Task statement ▸ Retype the entries exactly. Include every line.

Data under study ▸
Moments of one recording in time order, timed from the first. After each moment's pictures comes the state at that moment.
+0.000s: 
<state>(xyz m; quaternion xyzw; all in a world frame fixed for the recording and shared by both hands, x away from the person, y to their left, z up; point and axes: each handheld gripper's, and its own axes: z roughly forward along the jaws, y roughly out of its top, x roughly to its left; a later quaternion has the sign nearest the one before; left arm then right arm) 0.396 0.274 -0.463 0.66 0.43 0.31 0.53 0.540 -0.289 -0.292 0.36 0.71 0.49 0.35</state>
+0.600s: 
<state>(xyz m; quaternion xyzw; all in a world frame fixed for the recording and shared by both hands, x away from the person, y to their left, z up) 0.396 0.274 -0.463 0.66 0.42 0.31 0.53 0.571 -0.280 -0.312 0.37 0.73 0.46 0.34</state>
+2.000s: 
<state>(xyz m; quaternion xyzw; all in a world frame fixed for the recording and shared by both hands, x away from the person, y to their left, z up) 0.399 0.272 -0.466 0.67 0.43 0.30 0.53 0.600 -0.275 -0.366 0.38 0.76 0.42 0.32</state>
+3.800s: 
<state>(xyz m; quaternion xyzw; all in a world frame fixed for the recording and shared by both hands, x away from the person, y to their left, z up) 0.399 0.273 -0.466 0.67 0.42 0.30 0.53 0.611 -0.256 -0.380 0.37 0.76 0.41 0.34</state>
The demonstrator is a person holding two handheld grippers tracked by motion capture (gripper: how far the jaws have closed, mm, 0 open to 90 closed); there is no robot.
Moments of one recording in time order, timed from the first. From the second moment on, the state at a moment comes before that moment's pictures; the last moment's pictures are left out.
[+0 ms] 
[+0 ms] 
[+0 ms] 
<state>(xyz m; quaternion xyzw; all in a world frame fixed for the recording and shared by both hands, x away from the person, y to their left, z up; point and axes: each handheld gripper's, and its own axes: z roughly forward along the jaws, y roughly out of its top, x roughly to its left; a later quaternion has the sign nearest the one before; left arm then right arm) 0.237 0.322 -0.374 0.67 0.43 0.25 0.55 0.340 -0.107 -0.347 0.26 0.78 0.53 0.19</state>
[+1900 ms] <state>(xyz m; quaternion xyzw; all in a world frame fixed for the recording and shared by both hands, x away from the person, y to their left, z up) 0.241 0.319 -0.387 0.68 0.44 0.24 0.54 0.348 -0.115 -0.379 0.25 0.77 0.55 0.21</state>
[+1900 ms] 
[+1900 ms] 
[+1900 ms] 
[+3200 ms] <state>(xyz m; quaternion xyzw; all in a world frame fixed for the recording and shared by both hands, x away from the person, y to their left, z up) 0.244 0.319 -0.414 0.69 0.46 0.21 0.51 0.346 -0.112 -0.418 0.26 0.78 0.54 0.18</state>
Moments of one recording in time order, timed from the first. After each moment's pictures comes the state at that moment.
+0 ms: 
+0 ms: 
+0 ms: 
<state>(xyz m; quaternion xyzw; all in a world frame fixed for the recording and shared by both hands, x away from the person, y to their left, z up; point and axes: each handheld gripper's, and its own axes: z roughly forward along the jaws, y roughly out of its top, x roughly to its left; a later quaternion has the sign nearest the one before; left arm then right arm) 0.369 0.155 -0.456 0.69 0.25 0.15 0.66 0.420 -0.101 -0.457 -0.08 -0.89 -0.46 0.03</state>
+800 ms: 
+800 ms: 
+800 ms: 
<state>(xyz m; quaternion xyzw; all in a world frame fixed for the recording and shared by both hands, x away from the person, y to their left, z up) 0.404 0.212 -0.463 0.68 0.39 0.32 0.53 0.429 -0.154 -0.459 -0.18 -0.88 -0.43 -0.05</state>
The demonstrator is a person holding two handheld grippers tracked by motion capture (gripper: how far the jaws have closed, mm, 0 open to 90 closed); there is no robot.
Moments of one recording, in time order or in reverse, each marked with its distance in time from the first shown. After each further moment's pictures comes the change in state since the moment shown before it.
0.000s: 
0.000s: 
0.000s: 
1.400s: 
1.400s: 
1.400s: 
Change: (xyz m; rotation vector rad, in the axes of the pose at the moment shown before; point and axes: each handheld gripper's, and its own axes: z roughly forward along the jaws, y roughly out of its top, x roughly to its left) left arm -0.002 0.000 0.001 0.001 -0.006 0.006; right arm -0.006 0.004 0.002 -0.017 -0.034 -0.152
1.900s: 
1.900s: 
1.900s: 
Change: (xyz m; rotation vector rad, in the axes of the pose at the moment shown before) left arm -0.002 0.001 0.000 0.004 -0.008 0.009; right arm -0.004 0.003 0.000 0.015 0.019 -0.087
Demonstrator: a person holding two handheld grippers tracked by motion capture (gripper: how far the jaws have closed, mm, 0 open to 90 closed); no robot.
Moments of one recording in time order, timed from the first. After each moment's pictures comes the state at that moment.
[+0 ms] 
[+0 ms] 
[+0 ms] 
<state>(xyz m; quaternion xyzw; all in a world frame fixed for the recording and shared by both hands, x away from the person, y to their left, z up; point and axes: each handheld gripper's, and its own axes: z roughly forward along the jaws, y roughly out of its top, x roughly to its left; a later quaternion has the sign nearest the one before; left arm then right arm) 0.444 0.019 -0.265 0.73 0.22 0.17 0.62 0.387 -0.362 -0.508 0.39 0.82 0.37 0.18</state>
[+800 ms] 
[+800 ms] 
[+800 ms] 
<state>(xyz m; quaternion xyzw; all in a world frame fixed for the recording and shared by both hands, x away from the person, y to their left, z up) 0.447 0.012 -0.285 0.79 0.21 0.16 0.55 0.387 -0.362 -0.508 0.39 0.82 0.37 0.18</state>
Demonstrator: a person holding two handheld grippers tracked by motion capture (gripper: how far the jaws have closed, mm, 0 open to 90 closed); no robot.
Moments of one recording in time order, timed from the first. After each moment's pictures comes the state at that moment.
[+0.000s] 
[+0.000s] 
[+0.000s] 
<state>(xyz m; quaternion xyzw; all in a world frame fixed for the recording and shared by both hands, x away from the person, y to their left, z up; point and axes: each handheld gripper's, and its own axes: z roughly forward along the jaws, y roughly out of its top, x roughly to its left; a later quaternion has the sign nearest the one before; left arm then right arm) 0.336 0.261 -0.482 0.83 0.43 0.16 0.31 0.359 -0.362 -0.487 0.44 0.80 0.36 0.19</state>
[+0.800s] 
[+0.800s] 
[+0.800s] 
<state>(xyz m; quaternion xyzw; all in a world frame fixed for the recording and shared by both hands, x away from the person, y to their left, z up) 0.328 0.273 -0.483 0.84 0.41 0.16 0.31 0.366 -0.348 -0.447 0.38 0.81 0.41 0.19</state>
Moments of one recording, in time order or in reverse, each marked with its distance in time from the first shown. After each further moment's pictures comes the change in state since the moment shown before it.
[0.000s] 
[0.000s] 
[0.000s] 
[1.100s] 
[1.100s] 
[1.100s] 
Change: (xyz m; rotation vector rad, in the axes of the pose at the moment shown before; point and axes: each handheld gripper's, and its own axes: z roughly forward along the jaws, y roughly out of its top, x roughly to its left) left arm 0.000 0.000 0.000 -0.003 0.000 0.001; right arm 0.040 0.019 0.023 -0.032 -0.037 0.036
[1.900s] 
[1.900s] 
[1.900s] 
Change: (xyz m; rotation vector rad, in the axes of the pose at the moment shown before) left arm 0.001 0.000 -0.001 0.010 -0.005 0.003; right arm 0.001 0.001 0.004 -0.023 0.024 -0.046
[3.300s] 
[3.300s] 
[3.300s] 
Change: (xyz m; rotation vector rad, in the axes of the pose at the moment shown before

Answer area ▸
Moments of one recording in time order, timed from the first. After each moment's pictures comes the state at that moment.
+0.000s: 
<state>(xyz m; quaternion xyzw; all in a world frame fixed for the recording and shared by both hands, x away from the person, y to their left, z up; point and axes: each handheld gripper's, and its own axes: z roughly forward along the jaws, y roughly out of its top, x roughly to its left; a later quaternion has the sign nearest the one before; left arm then right arm) 0.396 0.274 -0.463 0.66 0.43 0.31 0.53 0.540 -0.289 -0.292 0.36 0.71 0.49 0.35</state>
+0.600s: 
<state>(xyz m; quaternion xyzw; all in a world frame fixed for the recording and shared by both hands, x away from the person, y to their left, z up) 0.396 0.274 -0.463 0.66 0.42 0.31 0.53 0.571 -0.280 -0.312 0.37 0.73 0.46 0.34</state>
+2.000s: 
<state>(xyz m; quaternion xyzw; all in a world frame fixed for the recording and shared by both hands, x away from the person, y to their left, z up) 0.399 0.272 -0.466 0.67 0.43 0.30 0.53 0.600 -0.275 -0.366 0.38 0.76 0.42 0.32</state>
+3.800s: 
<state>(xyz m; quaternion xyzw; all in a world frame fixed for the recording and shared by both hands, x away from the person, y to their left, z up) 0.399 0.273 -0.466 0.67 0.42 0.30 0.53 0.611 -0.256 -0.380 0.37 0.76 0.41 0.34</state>
The demonstrator is a person holding two handheld grippers tracked by motion capture (gripper: how far the jaws have closed, mm, 0 open to 90 closed); there is no robot.
Moments of one recording in time order, timed from the first. From the second moment on, the state at a moment comes before that moment's pictures; the last moment's pictures are left out.
[+0 ms] 
[+0 ms] 
[+0 ms] 
<state>(xyz m; quaternion xyzw; all in a world frame fixed for the recording and shared by both hands, x away from the person, y to their left, z up; point and axes: each handheld gripper's, and its own axes: z roughly forward along the jaws, y roughly out of its top, x roughly to its left; a later quaternion has the sign nearest the one before; left arm then right arm) 0.237 0.322 -0.374 0.67 0.43 0.25 0.55 0.340 -0.107 -0.347 0.26 0.78 0.53 0.19</state>
[+1900 ms] <state>(xyz m; quaternion xyzw; all in a world frame fixed for the recording and shared by both hands, x away from the person, y to their left, z up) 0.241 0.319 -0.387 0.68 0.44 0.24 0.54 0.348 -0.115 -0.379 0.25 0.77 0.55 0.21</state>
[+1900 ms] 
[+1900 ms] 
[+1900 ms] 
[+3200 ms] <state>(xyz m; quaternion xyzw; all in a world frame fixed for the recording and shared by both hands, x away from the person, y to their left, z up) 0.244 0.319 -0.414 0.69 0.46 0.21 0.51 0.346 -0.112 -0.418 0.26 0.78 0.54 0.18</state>
Moments of one recording in time order, timed from the first. After each moment's pictures comes the state at that moment.
+0 ms: 
+0 ms: 
+0 ms: 
<state>(xyz m; quaternion xyzw; all in a world frame fixed for the recording and shared by both hands, x away from the person, y to their left, z up; point and axes: each handheld gripper's, and its own axes: z roughly forward along the jaws, y roughly out of its top, x roughly to its left; a later quaternion has the sign nearest the one before; left arm then right arm) 0.369 0.155 -0.456 0.69 0.25 0.15 0.66 0.420 -0.101 -0.457 -0.08 -0.89 -0.46 0.03</state>
+800 ms: 
+800 ms: 
+800 ms: 
<state>(xyz m; quaternion xyzw; all in a world frame fixed for the recording and shared by both hands, x away from the person, y to their left, z up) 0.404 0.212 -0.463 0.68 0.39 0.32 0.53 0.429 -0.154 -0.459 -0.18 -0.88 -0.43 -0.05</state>
The demonstrator is a person holding two handheld grippers tracked by motion capture (gripper: how far the jaws have closed, mm, 0 open to 90 closed); there is no robot.
Moments of one recording, in time order or in reverse, each marked with its distance in time from the first shown. After each further moment's pictures comes the change in state since the moment shown before it.
0.000s: 
0.000s: 
0.000s: 
1.400s: 
1.400s: 
1.400s: 
Change: (xyz m; rotation vector rad, in the axes of the pose at the moment shown before; point and axes: each handheld gripper's, and its own axes: z roughly forward along the jaws, y roughly out of its top, x roughly to its left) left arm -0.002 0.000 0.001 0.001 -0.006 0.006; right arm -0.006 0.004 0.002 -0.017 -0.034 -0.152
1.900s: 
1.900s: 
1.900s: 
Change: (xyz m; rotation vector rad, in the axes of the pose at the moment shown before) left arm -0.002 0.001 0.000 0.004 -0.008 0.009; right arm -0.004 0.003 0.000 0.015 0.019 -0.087
Demonstrator: a person holding two handheld grippers tracked by motion capture (gripper: how far the jaws have closed, mm, 0 open to 90 closed); no robot.
Moments of one recording in time order, timed from the first. After each moment's pictures comes the state at that moment.
[+0 ms] 
[+0 ms] 
[+0 ms] 
<state>(xyz m; quaternion xyzw; all in a world frame fixed for the recording and shared by both hands, x away from the person, y to their left, z up; point and axes: each handheld gripper's, and its own axes: z roughly forward along the jaws, y roughly out of its top, x roughly to its left; a later quaternion has the sign nearest the one before; left arm then right arm) 0.444 0.019 -0.265 0.73 0.22 0.17 0.62 0.387 -0.362 -0.508 0.39 0.82 0.37 0.18</state>
[+800 ms] 
[+800 ms] 
[+800 ms] 
<state>(xyz m; quaternion xyzw; all in a world frame fixed for the recording and shared by both hands, x away from the person, y to their left, z up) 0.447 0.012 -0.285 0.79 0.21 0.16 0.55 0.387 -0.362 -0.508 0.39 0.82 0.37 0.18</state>
Demonstrator: a person holding two handheld grippers tracked by motion capture (gripper: how far the jaws have closed, mm, 0 open to 90 closed); no robot.
Moments of one recording in time order, timed from the first. After each moment's pictures comes the state at that moment.
[+0.000s] 
[+0.000s] 
[+0.000s] 
<state>(xyz m; quaternion xyzw; all in a world frame fixed for the recording and shared by both hands, x away from the person, y to their left, z up; point and axes: each handheld gripper's, and its own axes: z roughly forward along the jaws, y roughly out of its top, x roughly to its left; a later quaternion has the sign nearest the one before; left arm then right arm) 0.336 0.261 -0.482 0.83 0.43 0.16 0.31 0.359 -0.362 -0.487 0.44 0.80 0.36 0.19</state>
[+0.800s] 
[+0.800s] 
[+0.800s] 
<state>(xyz m; quaternion xyzw; all in a world frame fixed for the recording and shared by both hands, x away from the person, y to their left, z up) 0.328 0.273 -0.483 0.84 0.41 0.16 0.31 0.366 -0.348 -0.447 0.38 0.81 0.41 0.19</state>
Moments of one recording, in time order or in reverse, each marked with its distance in time from the first shown. After each further moment's pictures comes the change in state since the moment shown before it.
[0.000s] 
[0.000s] 
[0.000s] 
[1.100s] 
[1.100s] 
[1.100s] 
Change: (xyz m; rotation vector rad, in the axes of the pose at the moment shown before; point and axes: each handheld gripper's, and its own axes: z roughly forward along the jaws, y roughly out of its top, x roughly to its left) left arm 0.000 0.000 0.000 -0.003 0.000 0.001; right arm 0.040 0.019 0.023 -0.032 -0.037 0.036
[1.900s] 
[1.900s] 
[1.900s] 
Change: (xyz m; rotation vector rad, in the axes of the pose at the moment shown before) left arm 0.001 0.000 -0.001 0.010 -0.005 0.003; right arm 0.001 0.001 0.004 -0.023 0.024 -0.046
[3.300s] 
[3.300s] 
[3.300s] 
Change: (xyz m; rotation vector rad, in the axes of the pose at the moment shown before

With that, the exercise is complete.